Second, at the macro-level, how is the genocidal state to be addressed through judicial action or other mechanisms? Who exactly represents the state? What responses lead beyond the state’s genocidal nature?
Third, what historic memory of the crimes will ICC proceedings forge? Political scientist Kathryn Sikkink has recently identified positive links between criminal justice responses to grave human rights violations and later positive human rights records of a country, further strengthened by adding truth commissions to trials. Collective memory of atrocities, fostered by both mechanisms, is likely to play a crucial causal role in this link (“Law and Collective Memory” in Annual Review of Law and Social Science, 2007).
Fourth, moving toward a comparative study of genocide, how can we apply the concepts and mechanisms Hagan & Rymond-Richmond identify to other cases? The sociological-criminological literature built into this theory should be fruitfully linked with a wealth of conceptual and analytical insights from previous analyses of genocide, especially historical studies. Yet, considerable translation issues must be overcome first.

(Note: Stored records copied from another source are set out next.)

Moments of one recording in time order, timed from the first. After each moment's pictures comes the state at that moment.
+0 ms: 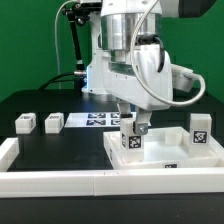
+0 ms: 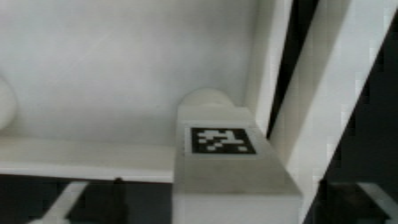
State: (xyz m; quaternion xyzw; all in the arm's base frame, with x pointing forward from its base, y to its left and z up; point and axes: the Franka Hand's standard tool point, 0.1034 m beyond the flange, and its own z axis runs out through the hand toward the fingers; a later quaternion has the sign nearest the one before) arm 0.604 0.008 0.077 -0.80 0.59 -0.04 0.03
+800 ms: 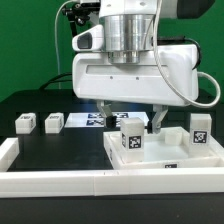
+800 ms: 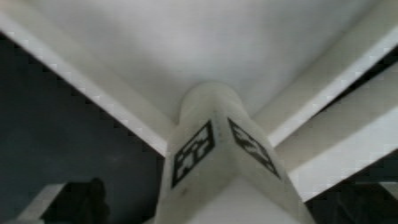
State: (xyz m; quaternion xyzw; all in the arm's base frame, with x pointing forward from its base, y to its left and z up) arm 0.604 0.004 0.076 -0.96 0.27 -0.05 0.01
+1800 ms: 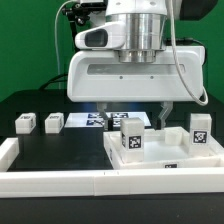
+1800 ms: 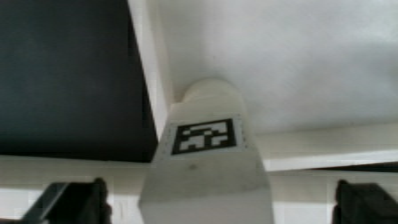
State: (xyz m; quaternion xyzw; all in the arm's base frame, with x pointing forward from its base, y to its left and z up) arm 0.606 0.008 0.077 -1.00 -0.01 -0.05 -0.01
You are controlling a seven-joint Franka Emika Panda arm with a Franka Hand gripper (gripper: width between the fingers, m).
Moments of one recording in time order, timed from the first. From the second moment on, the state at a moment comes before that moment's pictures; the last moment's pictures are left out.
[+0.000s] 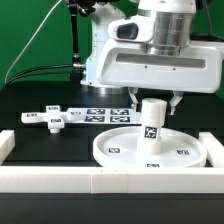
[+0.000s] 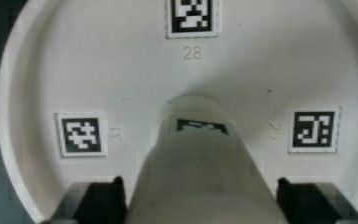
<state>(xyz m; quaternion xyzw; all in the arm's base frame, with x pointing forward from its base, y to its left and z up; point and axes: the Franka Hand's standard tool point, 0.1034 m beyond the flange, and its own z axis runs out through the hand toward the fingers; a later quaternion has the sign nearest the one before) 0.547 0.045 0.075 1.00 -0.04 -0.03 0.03</state>
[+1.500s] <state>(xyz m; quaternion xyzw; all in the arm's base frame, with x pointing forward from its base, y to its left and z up) 0.549 0.050 0.077 0.94 0.33 -0.03 0.01</state>
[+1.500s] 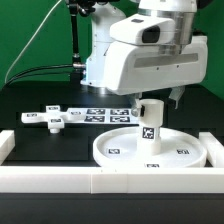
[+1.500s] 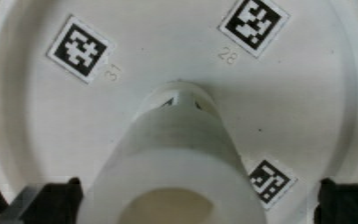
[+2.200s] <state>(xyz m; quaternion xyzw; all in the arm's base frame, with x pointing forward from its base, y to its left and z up) 0.551 0.044 0.078 0.82 0.57 -0.03 0.01</state>
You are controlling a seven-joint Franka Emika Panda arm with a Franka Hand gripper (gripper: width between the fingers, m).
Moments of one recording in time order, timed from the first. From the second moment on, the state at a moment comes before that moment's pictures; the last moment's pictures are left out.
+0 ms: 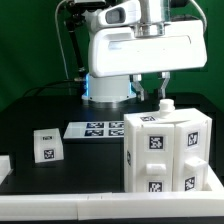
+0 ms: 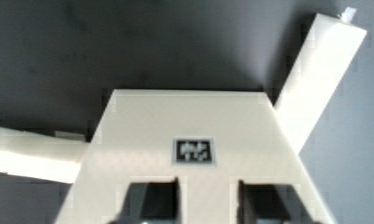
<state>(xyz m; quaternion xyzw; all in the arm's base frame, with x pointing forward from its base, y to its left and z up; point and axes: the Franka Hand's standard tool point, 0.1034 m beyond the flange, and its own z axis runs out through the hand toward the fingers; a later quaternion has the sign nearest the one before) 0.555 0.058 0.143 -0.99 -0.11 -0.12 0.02</state>
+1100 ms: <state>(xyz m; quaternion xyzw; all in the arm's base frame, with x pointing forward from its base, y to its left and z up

Fifth, how can we get beyond a situation where international asymmetries of power are at risk of affecting not just the practice of international criminal justice (e.g., U.S. “bilateral immunity agreements”), but also the analysis of grave human rights violations by journalists, human rights groups, and scholars? How can we move toward a situation where the collection of systematic evidence, here by way of the ADS, is not left to the whim of a state department (foreign ministry) of a wealthy country, but where systematic empirical information is collected wherever grave human rights violations occur? Many countries have research units and funding agencies associated with their science foundations and/or ministries of justice/interior. Developing similar programs dedicated to the systematic study of genocide and other grave human rights violations, associated with relevant units of international governmental or civil society organizations, may be a step in the right direction.